Columbia doubted the commercial value of Maxwell’s classic debut, Maxwell’s Urban Hang Suite, and held it for more than a year. After its release, the album exploded with its second single, “Ascension (Don’t Ever Wonder).” The album eventually notched double platinum numbers. The following year, Maxwell performed on MTV’s Unplugged and wanted to officially release the show as an album, but Columbia again balked.
The label allowed a seven-song EP of the sessions instead.
In 1998, Maxwell stumbled with his sophomore studio album, Embrya, which generated poor reviews yet still moved a million units, but in 1999, he recorded R. Kelly’s composition “Fortunate” for the film Life. The single became Maxwell’s most successful. In 2001, Maxwell released Now, which also took its share of critical abuse but became his first No. 1 album. Maxwell then dropped out for eight years, reemerging with BLACKsummers’night.

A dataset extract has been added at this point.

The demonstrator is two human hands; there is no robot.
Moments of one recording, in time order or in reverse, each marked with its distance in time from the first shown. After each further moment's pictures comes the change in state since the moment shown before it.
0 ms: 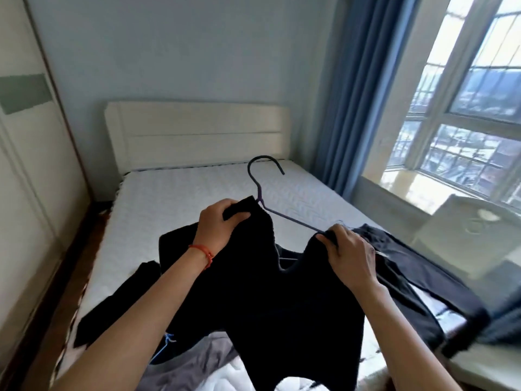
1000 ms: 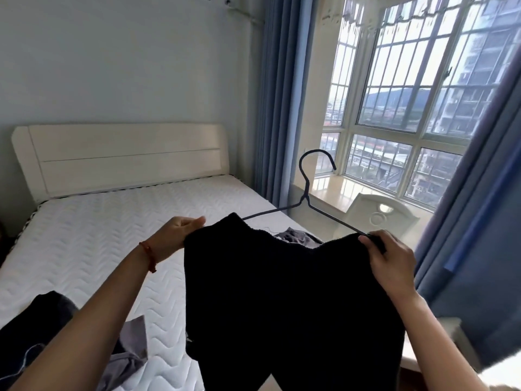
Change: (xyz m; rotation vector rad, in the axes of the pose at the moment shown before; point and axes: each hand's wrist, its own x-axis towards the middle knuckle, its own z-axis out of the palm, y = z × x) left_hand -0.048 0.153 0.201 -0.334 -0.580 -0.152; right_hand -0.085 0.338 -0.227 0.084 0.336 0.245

It’s now another five years later, and Maxwell has yet to follow up BLACKsummers’night with the second and third parts of his proposed trilogy.Maxwell remains a strong R&B contender with the contemporary magnetism of R. Kelly and the pure classicism of Marvin Gaye, but he has yet to establish a consistent pattern of success. He told Rolling Stone recently that he’ll be road-testing songs from his anticipated new “cyborg-ish” album, so this current “Summer Soulstice” tour could be a defining moment in a career that’s already on the cusp of his 20th anniversary.